The solution provided is configurable and scalable to the needs of your organization. Follow the steps below to easily get started.

Prereqs

This guide assumes that you are using a Linux/Mac system and have a web server set up for serving the application. Instructions/scripts may need to be tweaked for users running Windows. You will need a Python3 installation. The solution has been tested on Python 3.10.4. If you need instructions for installing Python on your system, please visit https://www.python.org/downloads/

Steps

  1. Clone the repository https://docs.github.com/en/repositories/creating-and-managing-repositories/cloning-a-repository

  2. Copy the file called "config_example.ini" to a new file called "config.ini" in the same directory. From a terminal, you can run the following:

    cp config_example.ini config.ini

    WARNING - Skipping this step or putting in incorrect values in the next step can lead to application errors.

  3. Edit the config.ini file with the correct values for your environment.

    a. Logging - set to True if you would like to enable Debug level logging for the module or False otherwise.
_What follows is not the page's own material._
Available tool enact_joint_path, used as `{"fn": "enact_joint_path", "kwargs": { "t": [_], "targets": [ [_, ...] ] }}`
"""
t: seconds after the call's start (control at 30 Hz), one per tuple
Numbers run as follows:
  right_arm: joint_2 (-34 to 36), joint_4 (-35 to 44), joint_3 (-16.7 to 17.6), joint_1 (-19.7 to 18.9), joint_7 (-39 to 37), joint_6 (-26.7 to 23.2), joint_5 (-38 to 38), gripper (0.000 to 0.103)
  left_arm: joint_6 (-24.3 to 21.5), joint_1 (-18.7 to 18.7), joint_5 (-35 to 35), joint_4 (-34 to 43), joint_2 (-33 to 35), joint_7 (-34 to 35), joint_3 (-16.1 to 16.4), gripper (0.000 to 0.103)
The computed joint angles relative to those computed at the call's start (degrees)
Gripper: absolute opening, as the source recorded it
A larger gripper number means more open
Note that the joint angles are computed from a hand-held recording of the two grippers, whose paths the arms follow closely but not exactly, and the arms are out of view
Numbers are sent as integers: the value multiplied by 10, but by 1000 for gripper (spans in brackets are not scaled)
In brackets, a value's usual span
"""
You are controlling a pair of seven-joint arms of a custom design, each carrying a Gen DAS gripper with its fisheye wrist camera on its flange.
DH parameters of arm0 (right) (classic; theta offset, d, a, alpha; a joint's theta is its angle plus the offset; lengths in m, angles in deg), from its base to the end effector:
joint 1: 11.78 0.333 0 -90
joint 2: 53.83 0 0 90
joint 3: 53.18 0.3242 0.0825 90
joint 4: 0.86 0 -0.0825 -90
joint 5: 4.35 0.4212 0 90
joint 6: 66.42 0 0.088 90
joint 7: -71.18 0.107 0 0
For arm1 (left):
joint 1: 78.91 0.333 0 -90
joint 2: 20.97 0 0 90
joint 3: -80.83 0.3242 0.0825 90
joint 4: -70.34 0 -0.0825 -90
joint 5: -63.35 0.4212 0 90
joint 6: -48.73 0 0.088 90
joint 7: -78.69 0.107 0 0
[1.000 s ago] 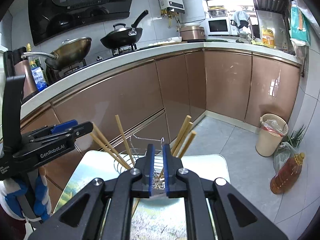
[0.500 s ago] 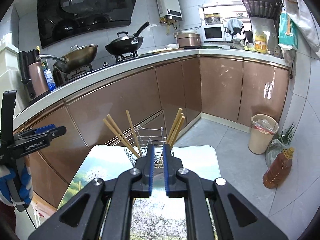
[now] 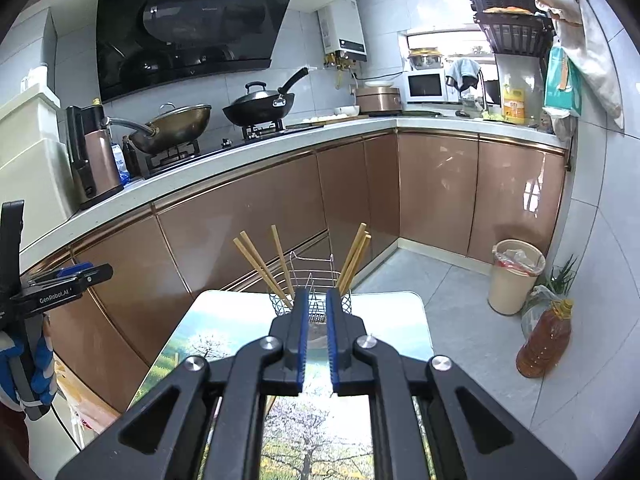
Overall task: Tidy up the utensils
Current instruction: 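Open the right gripper in the holder while the left gripper withdraws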
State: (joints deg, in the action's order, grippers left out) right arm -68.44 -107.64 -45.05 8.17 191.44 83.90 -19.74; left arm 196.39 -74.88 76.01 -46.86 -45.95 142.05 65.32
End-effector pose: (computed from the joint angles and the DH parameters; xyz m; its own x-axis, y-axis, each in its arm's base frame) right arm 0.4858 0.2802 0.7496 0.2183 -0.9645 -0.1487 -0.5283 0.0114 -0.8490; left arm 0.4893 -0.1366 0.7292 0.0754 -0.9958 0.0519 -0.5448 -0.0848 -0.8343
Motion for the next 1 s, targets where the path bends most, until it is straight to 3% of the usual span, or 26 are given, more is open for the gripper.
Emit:
{"fn": "enact_joint_path", "kwargs": {
  "t": [0.1,0.23,0.57,1.0],
  "targets": [
    [-24,-24,11,-7,21,7,-24,22,13,8,8,-28,-30,-14,-3,63],
    [-53,-56,26,-16,54,24,-56,23,30,31,26,-66,-70,-38,-21,70],
    [-91,-109,54,-27,119,42,-110,23,65,76,38,-146,-144,-83,-53,71],
    [-111,-147,53,-10,122,40,-103,26,85,108,46,-206,-212,-116,-97,73]
  ]
}}
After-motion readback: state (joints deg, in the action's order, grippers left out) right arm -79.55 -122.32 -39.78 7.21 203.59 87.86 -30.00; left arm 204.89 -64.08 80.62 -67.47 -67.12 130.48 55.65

Output will be directed to "webhook_listener.log".

    WARNING - Output will be appended to this file while the application is running, which means that there is a potential for a large log file that fills up memory. It's only advised that you enable logging for testing or debugging the application or frequently archive/remove the log file.

    b. Organization - Enter the Github organization name for the repo owner. Must match Github Organization name exactly.

    c. User - This is the admin or owner user name responsible for setting up the webhook server/protection module. Must match Github user name exactly.

    d. AuthToken - Admin's auth token for making Github API calls. See https://docs.github.com/en/authentication/keeping-your-account-and-data-secure/creating-a-personal-access-token for more information on setting this up.

    e. WebhookSecret - Enter the high-entropy value to be used for setting up the Webhook. See https://docs.github.com/en/developers/webhooks-and-events/webhooks/securing-your-webhooks for help setting one up.

    f. Port - The port used for serving content on your web server.

    g. Host - The server's host address.

  4. Run the run.sh script. This will install start a Python virtual environment, install application dependencies, and start the application using the host and port provided in the config.ini file. If using a bash emulator such as MINGW or Git Bash on a Windows system, edit run.sh by following the directions in the comments. Run the script by entering the following in a terminal program:

    ./run.sh

  5. Set up a webhook for your organization. This can be done either through the Github Web UI or the API. Make sure that the paylod URL is your server address, followed by "/createRepo". For example, the payload URL could look something like "https://623a-108-51-128-227.ngrok.io/createRepo". Also make sure that the content type is application/json, the secret matches the WebhookSecret found in your config.ini file from step #3.e, and the webhook is triggered on "Repositories" type events. You can follow the instructions found here: https://docs.github.com/en/developers/webhooks-and-events/webhooks/creating-webhooks A script has been provided in the utils folder called "create_webhook.py" that can be run in a terminal program by running the command below where the url parameter is the payload URL described above:

    ./utils/create_webhook.py url

  6. At this point, the application should be operating. To test, create a new repo in the organization. Verify operation by checking that all of the steps enumerated in the "How Does It Work?" section were completed. To debug, check the Webhooks console in your Organization Settings and view the Recent Deliveries tab. Successful delivery should be marked by a Status 200 code.